Only one stretch of the listing below is wanted. Begin at the line that has "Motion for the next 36", stop after the line that has "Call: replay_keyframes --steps", and repeat every line in between exactly.

======== INFORMATION PROVIDED ========

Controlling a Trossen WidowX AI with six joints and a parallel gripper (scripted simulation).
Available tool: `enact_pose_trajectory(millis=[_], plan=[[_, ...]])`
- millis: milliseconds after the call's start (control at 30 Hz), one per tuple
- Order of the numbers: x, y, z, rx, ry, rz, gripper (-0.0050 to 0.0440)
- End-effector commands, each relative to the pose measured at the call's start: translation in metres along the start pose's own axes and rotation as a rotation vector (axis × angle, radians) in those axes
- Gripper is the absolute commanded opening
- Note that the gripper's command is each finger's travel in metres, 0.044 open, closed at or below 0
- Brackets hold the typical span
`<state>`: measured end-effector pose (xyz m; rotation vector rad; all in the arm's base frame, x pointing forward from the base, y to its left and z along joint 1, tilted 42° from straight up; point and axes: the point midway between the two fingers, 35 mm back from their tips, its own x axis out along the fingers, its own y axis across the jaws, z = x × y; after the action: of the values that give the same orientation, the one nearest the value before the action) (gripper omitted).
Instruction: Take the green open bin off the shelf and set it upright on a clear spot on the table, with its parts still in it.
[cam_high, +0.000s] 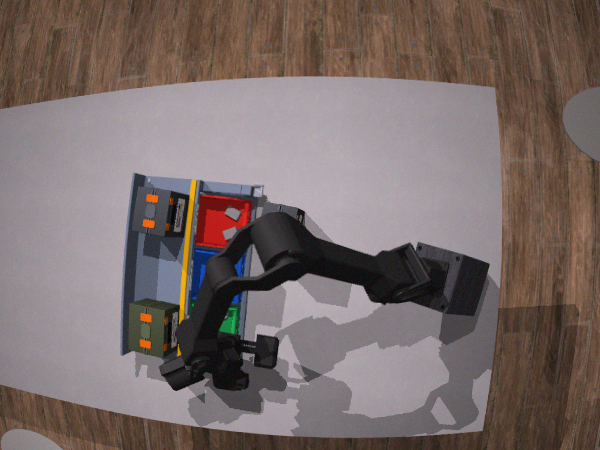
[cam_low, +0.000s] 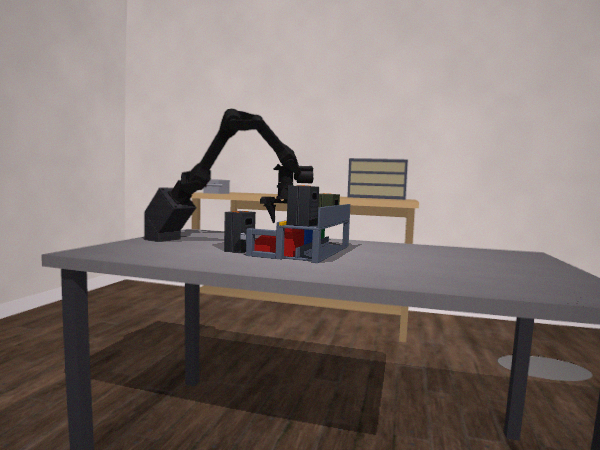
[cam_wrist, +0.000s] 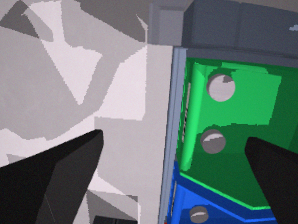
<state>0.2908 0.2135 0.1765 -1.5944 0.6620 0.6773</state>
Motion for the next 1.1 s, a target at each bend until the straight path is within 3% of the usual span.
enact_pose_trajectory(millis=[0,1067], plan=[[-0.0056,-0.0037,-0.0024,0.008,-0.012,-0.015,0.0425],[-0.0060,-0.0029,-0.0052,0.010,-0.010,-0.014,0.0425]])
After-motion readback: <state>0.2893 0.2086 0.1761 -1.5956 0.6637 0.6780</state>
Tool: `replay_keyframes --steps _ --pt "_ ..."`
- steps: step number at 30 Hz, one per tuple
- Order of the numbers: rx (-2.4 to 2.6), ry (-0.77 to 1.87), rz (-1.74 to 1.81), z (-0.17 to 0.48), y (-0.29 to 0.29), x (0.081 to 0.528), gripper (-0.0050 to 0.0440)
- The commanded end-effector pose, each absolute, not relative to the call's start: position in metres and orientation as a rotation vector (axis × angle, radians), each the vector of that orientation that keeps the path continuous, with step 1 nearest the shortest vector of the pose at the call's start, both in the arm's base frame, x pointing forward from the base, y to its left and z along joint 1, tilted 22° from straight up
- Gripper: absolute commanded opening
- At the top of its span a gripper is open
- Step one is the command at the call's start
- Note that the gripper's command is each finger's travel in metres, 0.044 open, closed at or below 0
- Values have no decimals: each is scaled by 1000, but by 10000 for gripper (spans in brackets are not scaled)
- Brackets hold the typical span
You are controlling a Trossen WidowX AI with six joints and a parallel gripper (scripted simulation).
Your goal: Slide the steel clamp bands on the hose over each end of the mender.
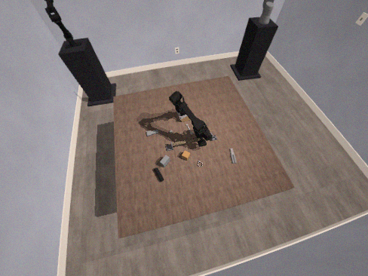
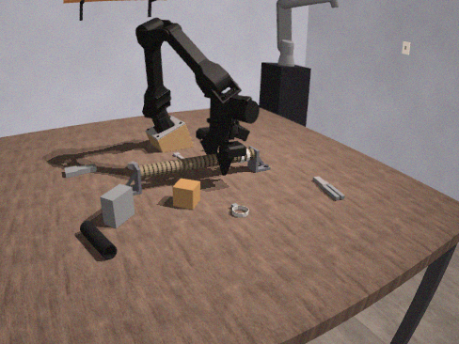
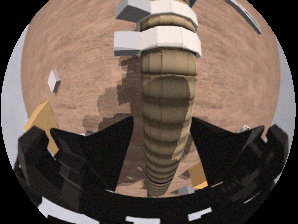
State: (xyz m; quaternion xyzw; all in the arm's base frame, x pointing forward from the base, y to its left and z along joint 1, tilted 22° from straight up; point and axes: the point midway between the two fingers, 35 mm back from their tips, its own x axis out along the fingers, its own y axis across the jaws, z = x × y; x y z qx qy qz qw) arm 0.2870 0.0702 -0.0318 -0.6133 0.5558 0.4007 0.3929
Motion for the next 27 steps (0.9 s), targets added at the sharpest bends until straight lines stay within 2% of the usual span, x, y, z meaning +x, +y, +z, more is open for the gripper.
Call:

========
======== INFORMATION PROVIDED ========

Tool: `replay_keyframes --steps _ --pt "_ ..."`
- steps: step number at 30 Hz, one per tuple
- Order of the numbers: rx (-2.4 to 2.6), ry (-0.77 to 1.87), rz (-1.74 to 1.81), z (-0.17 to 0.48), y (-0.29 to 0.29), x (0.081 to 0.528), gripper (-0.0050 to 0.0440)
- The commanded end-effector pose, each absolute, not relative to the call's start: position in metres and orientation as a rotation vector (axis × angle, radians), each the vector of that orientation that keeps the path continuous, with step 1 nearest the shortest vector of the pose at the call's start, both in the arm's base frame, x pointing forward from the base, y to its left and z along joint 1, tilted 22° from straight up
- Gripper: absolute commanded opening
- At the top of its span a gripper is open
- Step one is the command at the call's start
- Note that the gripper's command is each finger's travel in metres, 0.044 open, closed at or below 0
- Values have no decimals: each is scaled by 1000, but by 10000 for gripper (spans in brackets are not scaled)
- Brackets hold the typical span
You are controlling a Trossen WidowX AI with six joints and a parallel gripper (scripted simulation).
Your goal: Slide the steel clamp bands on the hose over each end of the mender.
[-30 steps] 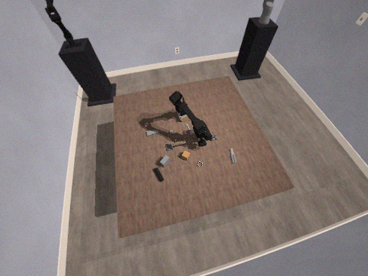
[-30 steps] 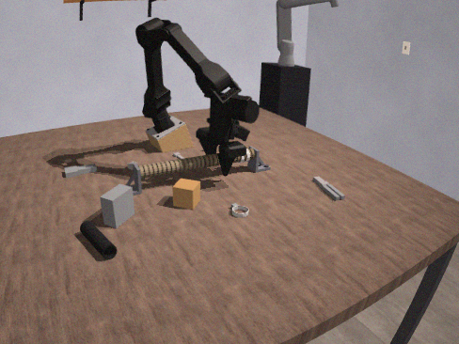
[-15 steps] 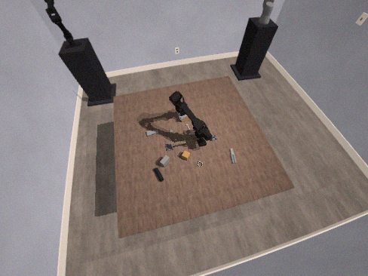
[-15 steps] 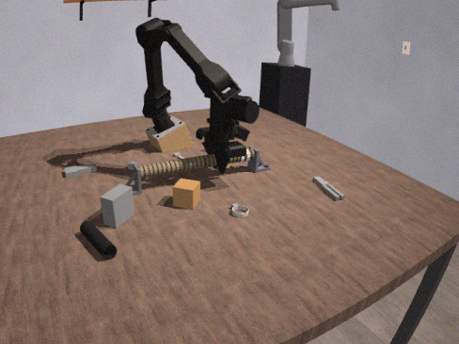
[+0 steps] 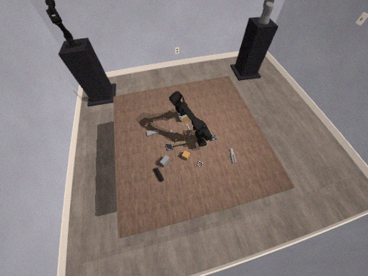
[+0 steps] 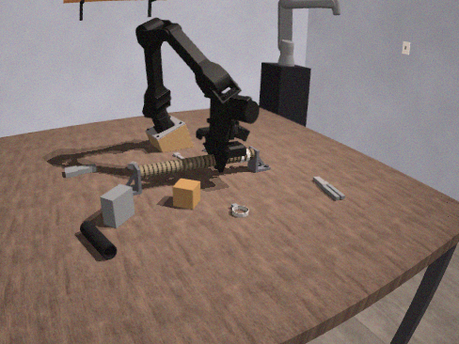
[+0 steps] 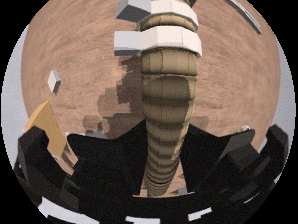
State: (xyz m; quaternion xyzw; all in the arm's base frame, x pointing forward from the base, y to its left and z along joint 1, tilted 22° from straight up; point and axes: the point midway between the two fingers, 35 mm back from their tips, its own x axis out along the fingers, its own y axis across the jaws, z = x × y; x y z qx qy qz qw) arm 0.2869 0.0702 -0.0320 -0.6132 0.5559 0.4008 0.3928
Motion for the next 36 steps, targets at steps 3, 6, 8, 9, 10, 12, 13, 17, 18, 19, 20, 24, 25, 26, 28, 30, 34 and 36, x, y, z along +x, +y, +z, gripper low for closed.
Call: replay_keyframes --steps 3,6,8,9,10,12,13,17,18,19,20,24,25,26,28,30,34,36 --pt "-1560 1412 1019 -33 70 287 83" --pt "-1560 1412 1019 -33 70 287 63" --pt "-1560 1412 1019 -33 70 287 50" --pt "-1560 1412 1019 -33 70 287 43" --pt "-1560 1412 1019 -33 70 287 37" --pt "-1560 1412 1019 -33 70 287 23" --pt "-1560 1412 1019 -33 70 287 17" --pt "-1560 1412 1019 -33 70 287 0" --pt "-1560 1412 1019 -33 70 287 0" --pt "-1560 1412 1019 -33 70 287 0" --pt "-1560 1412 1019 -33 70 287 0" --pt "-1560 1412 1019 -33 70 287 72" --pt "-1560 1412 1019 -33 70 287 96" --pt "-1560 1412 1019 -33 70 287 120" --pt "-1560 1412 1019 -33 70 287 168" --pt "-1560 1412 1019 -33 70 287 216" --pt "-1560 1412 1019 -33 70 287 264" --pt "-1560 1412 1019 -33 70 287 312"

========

#### [OUTPUT FOR THIS EXERCISE]
Motion for the next 36 steps, targets at steps 3, 6, 8, 9, 10, 12, 13, 17, 18, 19, 20, 24, 25, 26, 28, 30, 34 and 36, x, y, z along +x, +y, +z, gripper low for closed.
Call: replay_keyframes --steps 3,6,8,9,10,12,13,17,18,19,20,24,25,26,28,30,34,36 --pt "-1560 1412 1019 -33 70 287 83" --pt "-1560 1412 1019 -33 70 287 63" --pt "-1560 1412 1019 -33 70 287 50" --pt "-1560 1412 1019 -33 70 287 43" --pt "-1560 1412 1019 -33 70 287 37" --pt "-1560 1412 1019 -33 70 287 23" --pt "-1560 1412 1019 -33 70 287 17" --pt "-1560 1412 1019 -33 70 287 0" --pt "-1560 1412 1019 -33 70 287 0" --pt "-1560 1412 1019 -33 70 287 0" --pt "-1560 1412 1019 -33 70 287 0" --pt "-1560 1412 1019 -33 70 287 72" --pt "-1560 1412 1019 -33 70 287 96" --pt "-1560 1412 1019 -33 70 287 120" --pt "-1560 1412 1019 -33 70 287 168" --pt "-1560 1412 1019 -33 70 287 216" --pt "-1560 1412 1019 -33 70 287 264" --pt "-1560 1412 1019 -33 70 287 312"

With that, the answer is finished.